Submitted to: Journal of Food Protection
Publication Type: Peer Reviewed Journal
Publication Acceptance Date: 8/31/2011
Publication Date: 1/1/2012
Citation: Luchansky, J.B., Shoyer, B.A., Call, J., Schlosser, W., Shaw, W., Bauer, N., Latimer, H., Porto-Fett, A. 2012. Fate of shiga-toxin producing 0157:H7 and non-0157:H7 Escherichia coli cells within blade-tenderized beef steaks after cooking on a commerical open-flame gas grill. Journal of Food Protection. 75:62-70. Interpretive Summary: The USDA/FSIS considers Shiga toxin producing cells of Escherichia coli O157:H7 (ECOH) as an adulterant in raw, non-intact beef, that being both raw ground beef and raw whole muscle cuts that are tenderized via blades, injection, restructuring, and/or vacuum tumbling. There have been requests from consumer interest groups and other food safety organizations for USDA/FSIS to also include non-O157:H7 Shiga toxin producing E. coli (STEC), such as serotype O26, O45, O103, O111, O121, and/or O145 strains, as adulterants in raw, non-intact beef. Although surveys have shown that the prevalence and levels of ECOH and STEC in meats are quite low, both pathogen types continue to cause serious illness due to ingestion of contaminated foods, including meats. Several studies have been published to quantify the transfer and destruction of ECOH, but not STEC, in non-intact beef. Thus, we comparatively evaluated the fate of both ECOH and STEC in blade tenderized streaks following cooking on a gas grill. Our findings established that blade tenderization transfers cells of ECOH and STEC deep into the interior of beef and that proper cooking appreciably reduces the levels of Shiga toxin-producing E. coli in chemically tenderized meat, but does not completely eliminate the pathogen due to non-uniform heating. Our findings will be useful to estimate the comparative risk between intact and non-intact meats and to assist in the validation of targeted interventions and the development of potential labeling and cooking requirements for such products.

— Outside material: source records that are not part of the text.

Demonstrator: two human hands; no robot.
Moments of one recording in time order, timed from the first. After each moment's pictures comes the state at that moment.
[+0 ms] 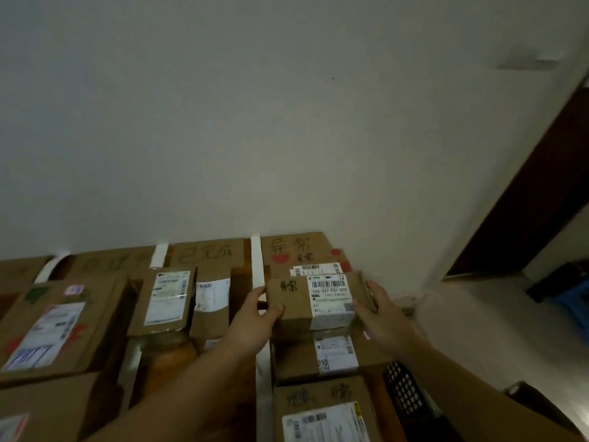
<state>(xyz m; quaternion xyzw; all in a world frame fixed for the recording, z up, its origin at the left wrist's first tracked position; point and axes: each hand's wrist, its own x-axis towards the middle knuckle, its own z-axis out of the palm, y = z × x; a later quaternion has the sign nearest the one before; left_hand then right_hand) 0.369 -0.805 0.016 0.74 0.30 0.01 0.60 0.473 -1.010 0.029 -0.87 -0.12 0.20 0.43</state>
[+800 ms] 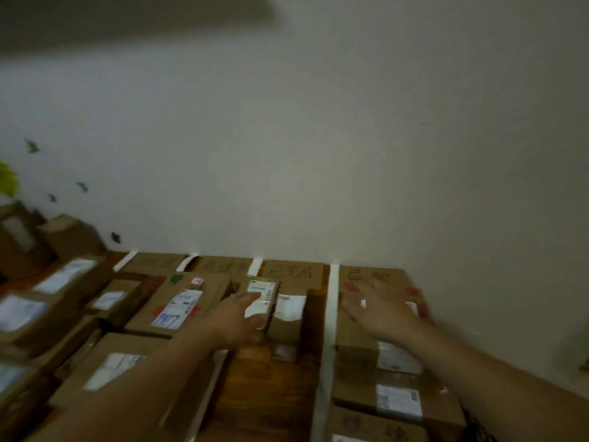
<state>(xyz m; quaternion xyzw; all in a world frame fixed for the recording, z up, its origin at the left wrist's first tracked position) 0.268 -0.742 0.104 0.90 0.36 -0.06 0.25 0.466 -0.926 0.096 -0.88 -0.41 0.17 0.18</state>
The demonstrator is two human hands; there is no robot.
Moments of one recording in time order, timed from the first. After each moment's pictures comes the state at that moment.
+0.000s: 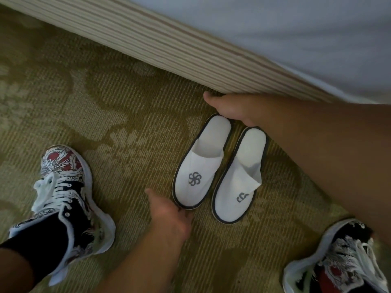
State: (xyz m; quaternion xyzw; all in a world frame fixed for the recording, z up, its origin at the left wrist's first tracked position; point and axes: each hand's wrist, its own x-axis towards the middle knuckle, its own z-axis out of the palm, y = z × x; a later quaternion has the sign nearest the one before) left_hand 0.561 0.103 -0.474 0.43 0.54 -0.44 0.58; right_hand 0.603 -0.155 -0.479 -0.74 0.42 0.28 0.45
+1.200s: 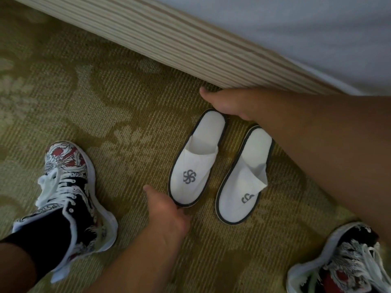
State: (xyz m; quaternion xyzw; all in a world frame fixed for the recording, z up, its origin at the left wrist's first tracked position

Technical Abstract: Beef subprimals were inoculated on the lean side with about 3.5 or 5.5 log CFU/g of a five-strain mixture of rifampicin resistant (Rifr) Shiga toxin producing Escherichia coli O157:H7 (ECOH) and/or kanamycin resistant (Kanr) non-O157:H7 Shiga toxin producing E. coli (STEC) and then passed once through a mechanical blade-tenderizer with the lean side facing upwards. In each of two trials, ten core samples were removed from each of two tenderized subprimals and cut into six consecutive segments starting from the inoculated side: segments 1 to 4 comprised the top four cm and segments 5 and 6 comprised the deepest four cm. A total of ten cores were also obtained from two nontenderized (control) subprimals in each of two trials, but only segment 1 was sampled. The levels of ECOH and STEC recovered from segment 1 were ca. 6.0 and 5.3 log CFU/g for the control subprimals, respectively, whereas ca. 5.7 and 5.0 log CFU/g of ECOH and STEC were recovered from segment 1 of tenderized subprimals, respectively. However, both ECOH and STEC were recovered from all six segments of the cores obtained from tenderized subprimals, albeit at lower levels than found in segment 1, and both STEC and ECOH behaved similarly relative to translocation. As another component of this study, lean side inoculated (ca. 3.5 or 5.5 log CFU/g), single-pass tenderized subprimals were cut into 2.54 and 3.81 cm thick steaks that were subsequently cooked (3 steaks per treatment) on a commercial open-flame gas grill to internal temperatures of 48.9 deg, 54.4 deg, 60.0 deg, 65.6 deg, and 71.1 deg C. Regardless of temperature or thickness, we observed about a 2.0- to 4.1-log and 1.5- to 4.5-log CFU/g reduction in ECOH and STEC levels, respectively, following cooking. From a public health perspective, ECOH and STEC behaved similarly, in that cooking blade tenderized steaks on a commercial gas grill eliminated significant numbers of both pathogen types, albeit while allowing for the recovery of fortuitous survivors.